Brief
Every record shown below should be duplicated exactly.

**** Data shown ****

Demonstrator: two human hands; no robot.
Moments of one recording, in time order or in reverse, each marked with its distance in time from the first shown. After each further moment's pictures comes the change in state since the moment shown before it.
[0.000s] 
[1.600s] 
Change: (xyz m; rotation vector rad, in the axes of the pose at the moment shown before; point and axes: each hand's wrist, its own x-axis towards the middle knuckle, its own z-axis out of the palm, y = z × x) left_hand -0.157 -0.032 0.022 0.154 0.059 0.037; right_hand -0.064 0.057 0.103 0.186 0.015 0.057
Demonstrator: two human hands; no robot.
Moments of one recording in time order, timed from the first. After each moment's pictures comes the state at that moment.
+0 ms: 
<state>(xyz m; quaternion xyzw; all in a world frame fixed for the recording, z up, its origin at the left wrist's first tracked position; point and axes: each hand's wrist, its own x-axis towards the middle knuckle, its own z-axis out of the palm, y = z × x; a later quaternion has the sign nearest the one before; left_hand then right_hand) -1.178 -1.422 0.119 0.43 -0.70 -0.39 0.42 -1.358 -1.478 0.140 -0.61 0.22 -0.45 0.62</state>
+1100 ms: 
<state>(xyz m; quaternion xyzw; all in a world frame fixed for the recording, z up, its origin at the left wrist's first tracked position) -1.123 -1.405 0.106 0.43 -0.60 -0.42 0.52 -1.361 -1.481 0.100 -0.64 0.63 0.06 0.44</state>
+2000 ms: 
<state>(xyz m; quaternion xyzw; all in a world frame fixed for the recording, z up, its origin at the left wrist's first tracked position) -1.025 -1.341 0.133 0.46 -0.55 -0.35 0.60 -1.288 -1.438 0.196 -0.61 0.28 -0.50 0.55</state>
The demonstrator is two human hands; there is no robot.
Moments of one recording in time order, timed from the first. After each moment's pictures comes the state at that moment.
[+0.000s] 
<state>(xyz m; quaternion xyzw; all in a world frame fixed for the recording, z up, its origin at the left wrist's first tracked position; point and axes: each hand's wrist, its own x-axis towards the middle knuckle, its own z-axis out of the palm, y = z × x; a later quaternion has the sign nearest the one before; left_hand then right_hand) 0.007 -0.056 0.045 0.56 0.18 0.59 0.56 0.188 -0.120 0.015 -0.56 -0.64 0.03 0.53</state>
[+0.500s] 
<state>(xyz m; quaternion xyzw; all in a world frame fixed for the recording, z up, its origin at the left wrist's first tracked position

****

Completed exercise
Demonstrator: two human hands; no robot.
Moments of one recording, in time order or in reverse, each marked with its distance in time from the first shown. After each further moment's pictures comes the change in state since the moment shown before it.
[0.000s] 
[1.600s] 
Change: (xyz m; rotation vector rad, in the axes of the pose at the moment shown before; point and axes: each hand's wrist, its own x-axis towards the middle knuckle, its own z-axis out of the palm, y = z × x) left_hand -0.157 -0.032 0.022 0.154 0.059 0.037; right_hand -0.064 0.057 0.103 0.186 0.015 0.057
Demonstrator: two human hands; no robot.
Moments of one recording in time order, timed from the first. After each moment's pictures comes the state at that moment.
+0 ms: 
<state>(xyz m; quaternion xyzw; all in a world frame fixed for the recording, z up, its origin at the left wrist's first tracked position; point and axes: each hand's wrist, its own x-axis towards the middle knuckle, its own z-axis out of the palm, y = z × x; a later quaternion has the sign nearest the one before; left_hand then right_hand) -1.178 -1.422 0.119 0.43 -0.70 -0.39 0.42 -1.358 -1.478 0.140 -0.61 0.22 -0.45 0.62</state>
+1100 ms: 
<state>(xyz m; quaternion xyzw; all in a world frame fixed for the recording, z up, its origin at the left wrist's first tracked position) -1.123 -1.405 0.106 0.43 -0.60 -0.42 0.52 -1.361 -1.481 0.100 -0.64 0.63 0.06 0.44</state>
+2000 ms: 
<state>(xyz m; quaternion xyzw; all in a world frame fixed for the recording, z up, its origin at the left wrist's first tracked position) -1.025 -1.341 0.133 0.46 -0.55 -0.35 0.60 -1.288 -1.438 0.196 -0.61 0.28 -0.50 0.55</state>
The demonstrator is two human hands; there is no robot.
Moments of one recording in time order, timed from the first. After each moment's pictures comes the state at that moment.
[+0.000s] 
<state>(xyz m; quaternion xyzw; all in a world frame fixed for the recording, z up, its origin at the left wrist's first tracked position; point and axes: each hand's wrist, its own x-axis towards the middle knuckle, its own z-axis out of the palm, y = z × x; a later quaternion has the sign nearest the one before; left_hand then right_hand) 0.007 -0.056 0.045 0.56 0.18 0.59 0.56 0.188 -0.120 0.015 -0.56 -0.64 0.03 0.53</state>
[+0.500s] 
<state>(xyz m; quaternion xyzw; all in a world frame fixed for the recording, z up, its origin at the left wrist's first tracked position

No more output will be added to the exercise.